We have argued that strength in AMGN tends to show up at or near dollar bottoms and given the tendency for crude oil prices to rise when the dollar is weaker we constructed the AMGN/crude oil ratio as a proxy for the dollar’s trend. The ratio bottomed out in June of last year just ahead of the dollar’s ascent.
The point that we are working towards is that we are approaching the end of this year’s second quarter with crude oil, copper, the Asian equity markets, and long-term yields near the highs. If the trend is going to reverse- as was the case in 2006, 2007, and 2008- then we would look for dollar and bond market strength and a shift within the equity markets away from the commodity producers back towards the consumer defensive and health care names. We are paying particular attention to the minor price changes in the share prices of Amgen, Abbott, Johnson and Johnson, Coca Cola, Pepsi, and Wal Mart while remaining ‘ever hopeful’ that this trend will develop and expand to a point where it takes Boston Scientific along for the ride as well. When energy prices start to actually weaken our focus will shift over to the energy-using sectors that include the autos and the airlines.

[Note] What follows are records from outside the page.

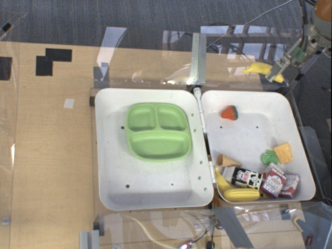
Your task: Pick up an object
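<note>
1. End effector (284, 70) high at the far right, above the back rim of the right bin (259, 98), hanging from the grey arm (317, 35); grip state impossible to tell at this angle
2. Just beside its tip, a yellow piece (258, 68) with a smaller yellow bit (277, 78); held or merely lying behind, cannot tell
3. Left bin (111, 154) on the bench (46, 139): only a green divided plate (158, 131) inside, lying flat near the middle, with two small compartments at the back and one long one at the front
4. Right bin, back half: a red-and-green toy fruit (229, 113) alone, close to the divider between the bins
5. Right bin, right side: a yellow wedge (283, 152) touching a small green item (269, 157) on its left
6. Right bin, front left: an orange-brown cone (227, 160) lying on its side, tip toward the divider
7. Just in front of the cone, a black-and-white carton (245, 178), tilted, resting against a yellow banana (237, 192) curled along the front left corner
8. Right of the carton, two red packets (275, 183) (290, 185) side by side, touching, against the front wall
9. All candidate objects for picking low in the right bin, well apart from the end effector
</note>
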`<move>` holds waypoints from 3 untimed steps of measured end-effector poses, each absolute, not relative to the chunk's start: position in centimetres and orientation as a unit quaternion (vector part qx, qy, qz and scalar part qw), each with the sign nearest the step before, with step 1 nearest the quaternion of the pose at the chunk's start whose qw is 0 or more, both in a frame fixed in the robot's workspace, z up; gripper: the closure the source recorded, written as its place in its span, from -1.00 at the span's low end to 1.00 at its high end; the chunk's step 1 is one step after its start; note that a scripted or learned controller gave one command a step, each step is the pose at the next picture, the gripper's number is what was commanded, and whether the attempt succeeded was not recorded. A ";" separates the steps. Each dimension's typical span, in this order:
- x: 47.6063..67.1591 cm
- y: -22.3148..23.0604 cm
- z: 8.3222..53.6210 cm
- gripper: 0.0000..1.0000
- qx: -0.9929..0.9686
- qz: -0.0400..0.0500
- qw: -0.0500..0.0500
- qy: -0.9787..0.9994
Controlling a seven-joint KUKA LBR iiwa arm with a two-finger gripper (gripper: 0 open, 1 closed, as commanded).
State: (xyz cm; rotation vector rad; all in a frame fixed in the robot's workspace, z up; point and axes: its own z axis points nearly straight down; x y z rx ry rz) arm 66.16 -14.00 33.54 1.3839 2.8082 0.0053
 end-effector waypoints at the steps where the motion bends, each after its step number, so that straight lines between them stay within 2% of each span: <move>1: 65.6 -16.2 32.3 1.00 0.376 0.001 0.005 0.927; 2: 65.7 -12.2 23.9 1.00 0.334 0.001 0.003 0.943; 3: 65.7 -6.8 21.6 1.00 0.402 0.002 0.003 0.916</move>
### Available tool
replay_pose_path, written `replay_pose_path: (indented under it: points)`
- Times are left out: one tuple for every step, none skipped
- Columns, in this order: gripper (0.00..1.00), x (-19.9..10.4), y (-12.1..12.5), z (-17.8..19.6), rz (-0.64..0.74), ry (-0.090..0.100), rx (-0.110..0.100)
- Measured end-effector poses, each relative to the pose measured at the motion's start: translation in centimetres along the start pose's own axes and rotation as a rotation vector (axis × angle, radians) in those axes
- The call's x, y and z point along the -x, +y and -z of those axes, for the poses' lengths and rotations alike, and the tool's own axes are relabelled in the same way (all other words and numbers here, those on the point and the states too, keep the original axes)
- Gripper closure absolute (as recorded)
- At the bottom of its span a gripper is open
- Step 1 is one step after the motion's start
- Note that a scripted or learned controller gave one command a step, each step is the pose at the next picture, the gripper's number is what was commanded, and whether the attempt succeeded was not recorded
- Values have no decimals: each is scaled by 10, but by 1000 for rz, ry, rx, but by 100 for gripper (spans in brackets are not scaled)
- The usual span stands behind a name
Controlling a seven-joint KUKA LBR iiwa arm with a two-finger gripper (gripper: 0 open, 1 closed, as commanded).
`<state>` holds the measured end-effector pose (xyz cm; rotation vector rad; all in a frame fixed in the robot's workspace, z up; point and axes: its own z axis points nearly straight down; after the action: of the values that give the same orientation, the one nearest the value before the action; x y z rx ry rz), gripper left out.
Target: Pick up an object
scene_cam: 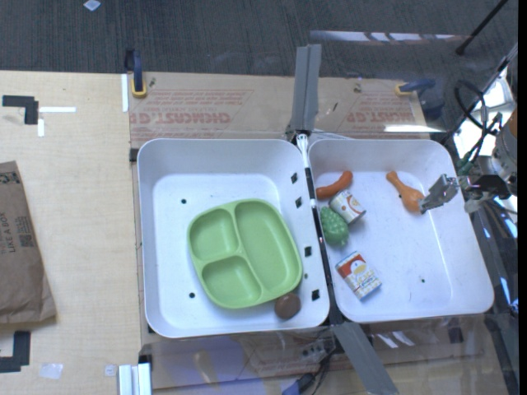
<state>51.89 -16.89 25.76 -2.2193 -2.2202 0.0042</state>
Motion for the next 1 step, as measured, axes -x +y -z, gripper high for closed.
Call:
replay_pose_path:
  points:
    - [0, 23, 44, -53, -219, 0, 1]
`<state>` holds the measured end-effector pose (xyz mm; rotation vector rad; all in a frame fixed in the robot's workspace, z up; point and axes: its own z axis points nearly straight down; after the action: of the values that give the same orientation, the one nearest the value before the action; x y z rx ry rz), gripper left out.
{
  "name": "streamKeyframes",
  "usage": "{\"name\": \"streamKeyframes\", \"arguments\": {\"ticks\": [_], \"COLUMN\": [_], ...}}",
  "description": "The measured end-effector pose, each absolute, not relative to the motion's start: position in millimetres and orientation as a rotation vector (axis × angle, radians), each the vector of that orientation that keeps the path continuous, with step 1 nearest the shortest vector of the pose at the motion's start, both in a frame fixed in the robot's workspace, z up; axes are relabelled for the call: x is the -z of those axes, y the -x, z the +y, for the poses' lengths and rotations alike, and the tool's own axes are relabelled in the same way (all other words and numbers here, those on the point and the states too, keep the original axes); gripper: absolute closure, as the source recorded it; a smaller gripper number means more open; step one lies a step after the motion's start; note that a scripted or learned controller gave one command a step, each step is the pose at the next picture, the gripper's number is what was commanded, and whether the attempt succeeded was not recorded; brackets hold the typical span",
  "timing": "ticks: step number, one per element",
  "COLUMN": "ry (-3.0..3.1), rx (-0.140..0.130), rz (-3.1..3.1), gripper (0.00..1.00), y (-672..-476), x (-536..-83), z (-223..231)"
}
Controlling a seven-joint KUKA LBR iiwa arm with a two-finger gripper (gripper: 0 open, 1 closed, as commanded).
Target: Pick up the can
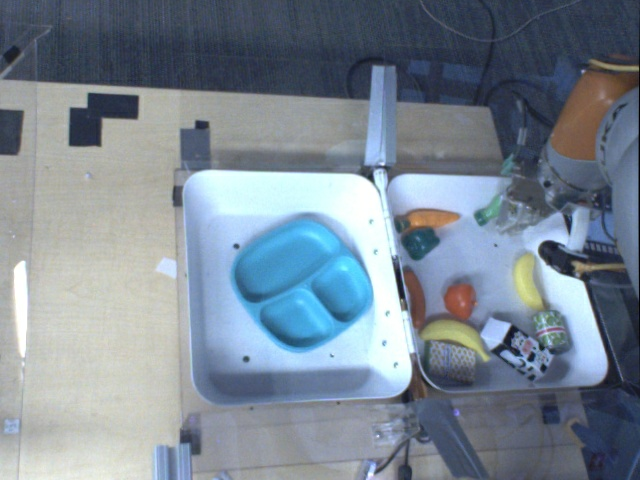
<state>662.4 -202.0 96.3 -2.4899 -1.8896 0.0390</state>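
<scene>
A blue divided tray [302,282] is seen in the left bin [205,298]. The gripper [520,206] is positioned over the right bin [592,368], at its far edge; finger state cannot be told. The can [550,330] is located near the front right corner, beside a patterned carton [520,349].

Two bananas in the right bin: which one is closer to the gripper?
The small upright banana by the right wall, just below the gripper. The other banana lies farther down, near the front.
</scene>
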Motion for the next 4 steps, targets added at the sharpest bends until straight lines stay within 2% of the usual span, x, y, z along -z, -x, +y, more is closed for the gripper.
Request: {"name": "streamKeyframes", "arguments": {"ticks": [1,3,4], "ry": [2.505,2.503,2.333], "rx": [-0.035,-0.031,0.009], "rz": [-1.875,-1.884,-2.117], "gripper": [1.00,1.00,1.00], "y": [-661.7,-663.8,-670.6], "x": [-86,-110,-222], "z": [-197,-197,-185]}}
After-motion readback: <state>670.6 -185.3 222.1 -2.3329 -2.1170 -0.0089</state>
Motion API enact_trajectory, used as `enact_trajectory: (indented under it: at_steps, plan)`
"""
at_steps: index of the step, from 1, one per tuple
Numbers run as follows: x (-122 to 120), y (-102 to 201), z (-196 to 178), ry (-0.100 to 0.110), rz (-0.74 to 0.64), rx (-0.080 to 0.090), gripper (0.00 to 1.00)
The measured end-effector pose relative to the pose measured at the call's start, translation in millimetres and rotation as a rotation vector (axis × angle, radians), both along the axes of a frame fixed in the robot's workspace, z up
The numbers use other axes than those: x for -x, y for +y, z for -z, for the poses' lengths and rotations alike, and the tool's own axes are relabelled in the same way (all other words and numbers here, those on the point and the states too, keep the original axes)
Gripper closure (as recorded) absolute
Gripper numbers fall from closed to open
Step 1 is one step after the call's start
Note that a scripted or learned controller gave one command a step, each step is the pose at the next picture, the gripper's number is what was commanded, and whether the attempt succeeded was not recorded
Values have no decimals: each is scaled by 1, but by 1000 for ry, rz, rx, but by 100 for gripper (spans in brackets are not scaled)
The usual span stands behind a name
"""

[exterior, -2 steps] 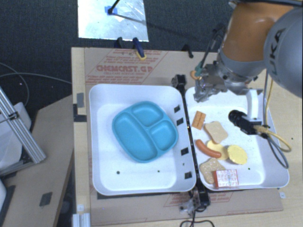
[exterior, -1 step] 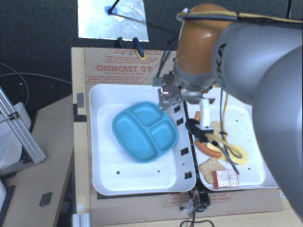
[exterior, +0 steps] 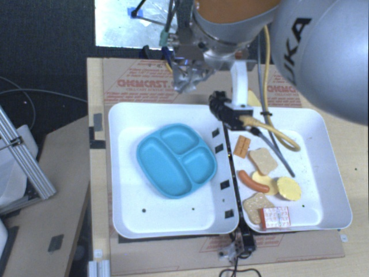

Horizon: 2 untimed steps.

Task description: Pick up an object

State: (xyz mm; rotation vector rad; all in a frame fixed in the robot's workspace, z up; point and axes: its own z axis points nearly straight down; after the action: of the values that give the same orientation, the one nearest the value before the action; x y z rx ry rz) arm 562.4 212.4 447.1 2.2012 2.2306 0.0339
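At the bottom of the frame, the right bin (exterior: 323,154) holds toy food: a red-and-white packet (exterior: 275,217), a bread slice (exterior: 257,203), a yellow round piece (exterior: 289,188), a sausage (exterior: 252,180), another bread slice (exterior: 263,160) and an orange waffle piece (exterior: 241,146). Left of them, a blue divided plate (exterior: 176,160) lies in the left bin (exterior: 124,154). Higher up, the gripper (exterior: 185,79) hangs over the cardboard (exterior: 135,79) beyond the bins; whether it is wide or narrow cannot be told.
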Motion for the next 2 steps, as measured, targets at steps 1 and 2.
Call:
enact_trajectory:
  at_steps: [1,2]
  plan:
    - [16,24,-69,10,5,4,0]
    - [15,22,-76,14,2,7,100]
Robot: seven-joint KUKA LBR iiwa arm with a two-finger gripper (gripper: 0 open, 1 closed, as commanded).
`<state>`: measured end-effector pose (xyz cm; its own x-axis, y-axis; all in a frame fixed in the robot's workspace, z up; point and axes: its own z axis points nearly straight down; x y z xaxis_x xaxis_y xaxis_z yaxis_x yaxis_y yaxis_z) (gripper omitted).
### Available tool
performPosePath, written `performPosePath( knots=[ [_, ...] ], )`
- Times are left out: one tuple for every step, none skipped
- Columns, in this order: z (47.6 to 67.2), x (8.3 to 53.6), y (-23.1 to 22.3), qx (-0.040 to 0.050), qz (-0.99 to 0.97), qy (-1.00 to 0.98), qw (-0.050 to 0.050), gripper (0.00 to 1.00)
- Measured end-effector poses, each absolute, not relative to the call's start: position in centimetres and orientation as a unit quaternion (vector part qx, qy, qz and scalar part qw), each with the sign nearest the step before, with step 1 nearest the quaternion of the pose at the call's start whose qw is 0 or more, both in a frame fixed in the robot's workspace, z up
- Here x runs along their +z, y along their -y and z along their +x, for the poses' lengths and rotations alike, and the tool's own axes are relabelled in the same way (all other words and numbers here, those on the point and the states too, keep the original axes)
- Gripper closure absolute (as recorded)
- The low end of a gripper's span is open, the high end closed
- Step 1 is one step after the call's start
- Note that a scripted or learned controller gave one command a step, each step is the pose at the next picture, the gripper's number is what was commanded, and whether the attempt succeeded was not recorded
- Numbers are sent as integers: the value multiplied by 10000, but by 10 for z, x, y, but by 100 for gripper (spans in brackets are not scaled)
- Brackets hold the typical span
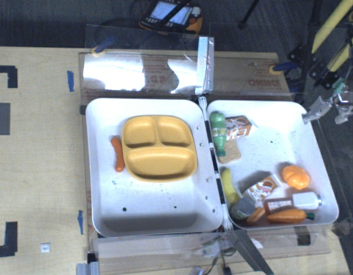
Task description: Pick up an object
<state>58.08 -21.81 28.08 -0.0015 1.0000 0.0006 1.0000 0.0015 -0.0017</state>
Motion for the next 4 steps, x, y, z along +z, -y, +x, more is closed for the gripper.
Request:
performPosePath(
  knots=[
    [535, 95, 213, -59, -6100, 7924, 30, 0],
    [485, 86, 195, -10, -6052, 7961, -19, 0],
    [480, 133, 206, -3, -5089, 8608, -30, 0],
    [504, 108, 153, -31, -4723, 8809, -309, 0]
  ],
)
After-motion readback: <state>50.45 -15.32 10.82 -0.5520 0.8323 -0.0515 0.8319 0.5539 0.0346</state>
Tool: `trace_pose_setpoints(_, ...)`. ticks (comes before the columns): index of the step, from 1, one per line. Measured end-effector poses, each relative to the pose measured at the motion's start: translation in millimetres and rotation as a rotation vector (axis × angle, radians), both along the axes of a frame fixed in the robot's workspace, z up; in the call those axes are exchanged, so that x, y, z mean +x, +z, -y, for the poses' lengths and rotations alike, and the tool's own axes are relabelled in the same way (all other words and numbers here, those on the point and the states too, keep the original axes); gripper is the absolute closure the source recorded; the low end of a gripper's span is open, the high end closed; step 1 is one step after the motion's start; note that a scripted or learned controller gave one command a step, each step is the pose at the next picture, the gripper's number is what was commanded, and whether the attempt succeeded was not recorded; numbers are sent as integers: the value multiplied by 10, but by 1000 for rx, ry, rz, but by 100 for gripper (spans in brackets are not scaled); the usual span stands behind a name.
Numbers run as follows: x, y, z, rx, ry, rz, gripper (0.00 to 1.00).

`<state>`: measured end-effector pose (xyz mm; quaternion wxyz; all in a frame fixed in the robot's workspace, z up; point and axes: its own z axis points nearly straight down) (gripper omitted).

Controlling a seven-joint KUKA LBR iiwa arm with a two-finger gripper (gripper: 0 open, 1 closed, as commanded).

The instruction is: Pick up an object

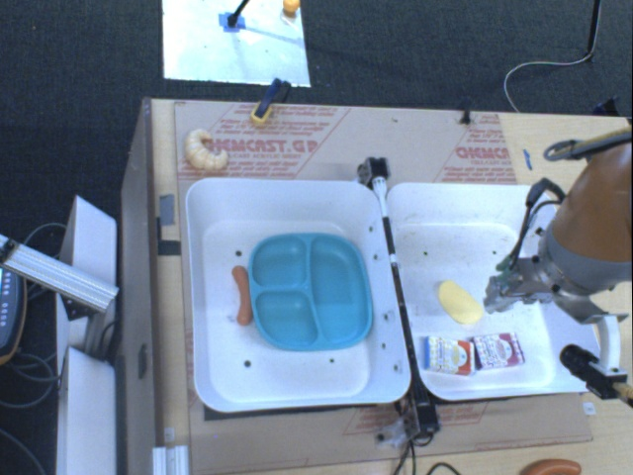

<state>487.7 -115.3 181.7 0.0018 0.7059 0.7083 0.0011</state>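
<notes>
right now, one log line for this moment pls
gripper beside yellow object | right bin | nothing seen held | two packets nearby

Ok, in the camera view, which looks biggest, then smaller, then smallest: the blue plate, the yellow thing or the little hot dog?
Largest to smallest, as they look from above:
1. blue divided plate, by far the biggest
2. yellow object
3. hot dog, longer than the yellow object but much thinner, so these two are close and hard to rank.

My count across both bins

Two white bins: left bin, right bin. I see one blue divided plate, one sausage, one yellow lump, two small cartons.
</notes>
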Motion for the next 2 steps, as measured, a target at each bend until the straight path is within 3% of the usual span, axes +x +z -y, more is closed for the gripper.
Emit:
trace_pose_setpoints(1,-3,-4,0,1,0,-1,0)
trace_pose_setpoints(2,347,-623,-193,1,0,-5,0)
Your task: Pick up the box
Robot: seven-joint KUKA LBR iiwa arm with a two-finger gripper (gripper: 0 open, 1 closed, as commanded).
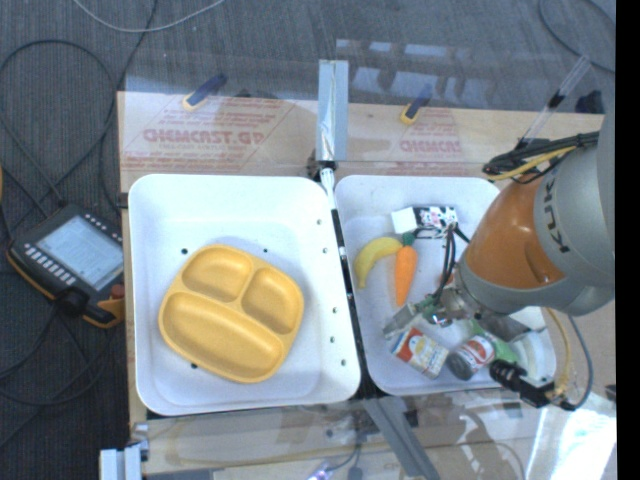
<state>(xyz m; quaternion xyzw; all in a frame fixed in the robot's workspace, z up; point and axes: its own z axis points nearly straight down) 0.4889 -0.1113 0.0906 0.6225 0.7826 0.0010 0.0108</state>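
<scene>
White plastic bins (150,268) hold a glossy yellow tray (231,312) and small printed box (419,352); claw (432,308) state unclear.

I see bright, even overhead light; white bins (150,208) nearly blown out, soft shadows, slight overall blur.

I see the box (419,352), a small carton printed red and white, lying flat and slightly skewed near the front edge of the right bin (372,368), touching a can (472,356).
</scene>
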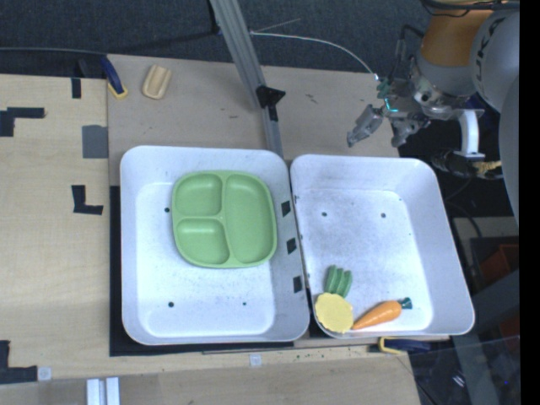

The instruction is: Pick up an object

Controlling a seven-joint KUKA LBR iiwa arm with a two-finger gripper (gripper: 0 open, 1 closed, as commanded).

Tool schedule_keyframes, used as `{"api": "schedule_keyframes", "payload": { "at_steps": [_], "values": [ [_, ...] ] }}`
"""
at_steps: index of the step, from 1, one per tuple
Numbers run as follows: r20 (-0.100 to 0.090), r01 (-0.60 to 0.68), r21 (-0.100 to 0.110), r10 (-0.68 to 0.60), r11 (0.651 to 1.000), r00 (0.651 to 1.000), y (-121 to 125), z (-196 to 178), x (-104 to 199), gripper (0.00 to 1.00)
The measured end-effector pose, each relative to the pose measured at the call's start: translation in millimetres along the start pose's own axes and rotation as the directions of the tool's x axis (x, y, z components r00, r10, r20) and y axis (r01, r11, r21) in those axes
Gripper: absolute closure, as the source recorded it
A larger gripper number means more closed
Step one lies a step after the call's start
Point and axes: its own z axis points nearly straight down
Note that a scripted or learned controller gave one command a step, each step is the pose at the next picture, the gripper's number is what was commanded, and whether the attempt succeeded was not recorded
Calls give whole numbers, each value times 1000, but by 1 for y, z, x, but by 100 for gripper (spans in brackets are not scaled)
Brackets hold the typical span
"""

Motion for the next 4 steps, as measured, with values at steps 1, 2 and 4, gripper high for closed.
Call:
{"api": "schedule_keyframes", "payload": {
  "at_steps": [1, 2, 4],
  "values": [
    [1, -1, 0, 1, 1000, 1000, 0, 0, 0, 0],
    [0, -1, 7, 1, 1000, 1000, -9, 61, -1, 0],
    [1, -1, 10, 1, 1000, 1000, -6, 159, -4, 0]
  ]
}}
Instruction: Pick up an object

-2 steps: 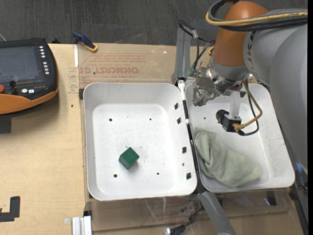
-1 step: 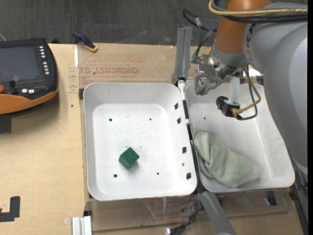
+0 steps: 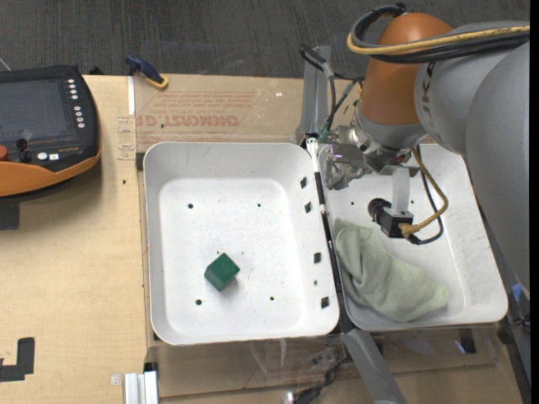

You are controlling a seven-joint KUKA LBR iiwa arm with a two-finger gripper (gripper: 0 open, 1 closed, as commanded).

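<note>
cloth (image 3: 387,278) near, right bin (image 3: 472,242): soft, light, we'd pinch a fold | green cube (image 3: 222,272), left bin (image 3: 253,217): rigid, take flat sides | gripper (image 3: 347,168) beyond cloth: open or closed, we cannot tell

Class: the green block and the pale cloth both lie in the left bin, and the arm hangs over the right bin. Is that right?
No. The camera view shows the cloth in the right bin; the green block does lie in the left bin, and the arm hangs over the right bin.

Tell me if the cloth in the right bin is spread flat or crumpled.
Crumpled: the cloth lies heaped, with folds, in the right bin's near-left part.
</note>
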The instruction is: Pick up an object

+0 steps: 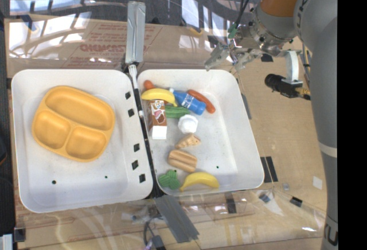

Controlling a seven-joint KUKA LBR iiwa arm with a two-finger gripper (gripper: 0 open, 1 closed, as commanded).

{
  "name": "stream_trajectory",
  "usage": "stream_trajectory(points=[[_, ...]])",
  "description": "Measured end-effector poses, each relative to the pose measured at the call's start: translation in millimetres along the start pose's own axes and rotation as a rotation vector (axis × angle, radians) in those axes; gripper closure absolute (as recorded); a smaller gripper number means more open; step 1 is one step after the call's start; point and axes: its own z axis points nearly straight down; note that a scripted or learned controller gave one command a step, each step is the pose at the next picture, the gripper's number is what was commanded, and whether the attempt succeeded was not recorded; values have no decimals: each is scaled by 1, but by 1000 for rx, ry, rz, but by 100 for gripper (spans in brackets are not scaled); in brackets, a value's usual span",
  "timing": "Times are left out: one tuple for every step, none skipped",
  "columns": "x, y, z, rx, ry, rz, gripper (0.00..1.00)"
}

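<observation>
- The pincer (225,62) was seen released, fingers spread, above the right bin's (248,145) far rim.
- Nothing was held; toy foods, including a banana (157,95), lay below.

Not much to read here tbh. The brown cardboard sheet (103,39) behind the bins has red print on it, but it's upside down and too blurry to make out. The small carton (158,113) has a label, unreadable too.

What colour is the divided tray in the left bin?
Yellow-orange: the divided tray shows plainly in the camera view, lying in the white left bin.
</observation>
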Motion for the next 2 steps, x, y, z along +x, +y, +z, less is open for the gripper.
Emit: stream_trajectory(points=[[0,0,0,0,0,0,0],[-2,-49,90,5,1,41,0]])
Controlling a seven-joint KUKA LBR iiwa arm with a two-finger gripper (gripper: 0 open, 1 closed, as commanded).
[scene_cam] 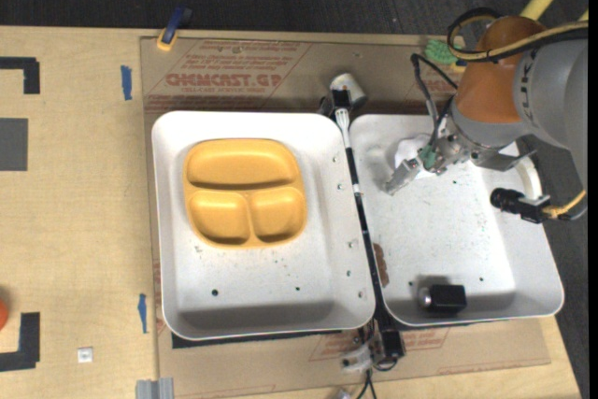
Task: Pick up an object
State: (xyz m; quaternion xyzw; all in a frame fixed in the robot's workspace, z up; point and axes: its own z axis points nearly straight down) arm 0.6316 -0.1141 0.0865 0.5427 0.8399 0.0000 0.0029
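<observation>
Black block [442, 296] lengthwise across right bin [523, 294].

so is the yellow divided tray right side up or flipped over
Flipped over, as far as the view shows: the yellow tray in the left bin shows three sections bulging up as rounded humps rather than hollows.

Faint red mirrored print on the cardboard sheet [234, 70] behind the bins cannot be read.
</observation>
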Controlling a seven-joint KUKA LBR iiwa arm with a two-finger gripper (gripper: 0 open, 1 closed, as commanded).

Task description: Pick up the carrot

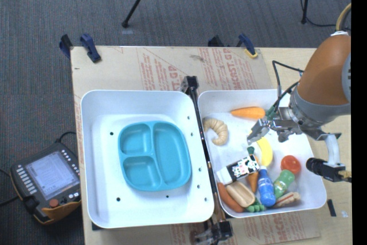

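Orange carrot (248, 113) lies near the back of the right-hand white bin (215, 101) on the worktop, beside a croissant (218, 129). Just right and forward of it, the pincer (259, 131) hangs with its fingers spread apart, gripping nothing, above a banana (265, 151).

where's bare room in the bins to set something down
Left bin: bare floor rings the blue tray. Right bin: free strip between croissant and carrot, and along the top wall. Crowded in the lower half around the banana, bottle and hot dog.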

Belowwe compare, from bottom to top, the ratio between the Amex Oil Index (XOI) and S&P 500 Index (SPX), the ratio between Canada’s S&P/TSX Composite Index (TSX) and the SPX, and the ratio between Wells Fargo (WFC) and Canada’s Royal Bank (RY).
The idea is that when the oils break down relative to the broad market (falling XOI/SPX ratio) this should go with relative weakness by the Cdn stock market (falling TSX/SPX ratio), and relative weakness by Cdn banks compared to U.S. banks (rising WFC/RY ratio).
In trading yesterday the TSX fell 2.3%, the XOI was off 1.7%, while the SPX was down only .14%. This pushed the XOI/SPX and TSX/SPX ratios lower. The only problem for our thesis was the weakness in Wells Fargo following the credit downgrade. Other than that it was a fairly good day for our thesis.
Below we compare copper futures with the yield spread or difference between 10-year and 3-month Treasury yields.
We have been using 2.20 as key support for copper futures. The idea is that if copper prices are lower bond prices will be higher which will result in a declining yield spread. The simple point is that copper and long-term yields tend to trend together so as long as copper prices are strong and rising there is little chance that the trend that has dominated the markets since the end of last year has changed.
Below we have included a chart comparison between the ratio of the share prices of Johnson and Johnson (JNJ) and FreePort McMoRan (FCX) along with the sum of the price of the U.S. 30-year T-Bond futures and U.S. Dollar Index (DXY).
The argument is that any time the dollar AND the bond market are stronger the equity markets trend will favor consumer defensive names like JNJ over commodity cyclical stocks like FCX. The minor rally this month in the bond market and dollar has helped to push the JNJ/FCX ratio marginally higher.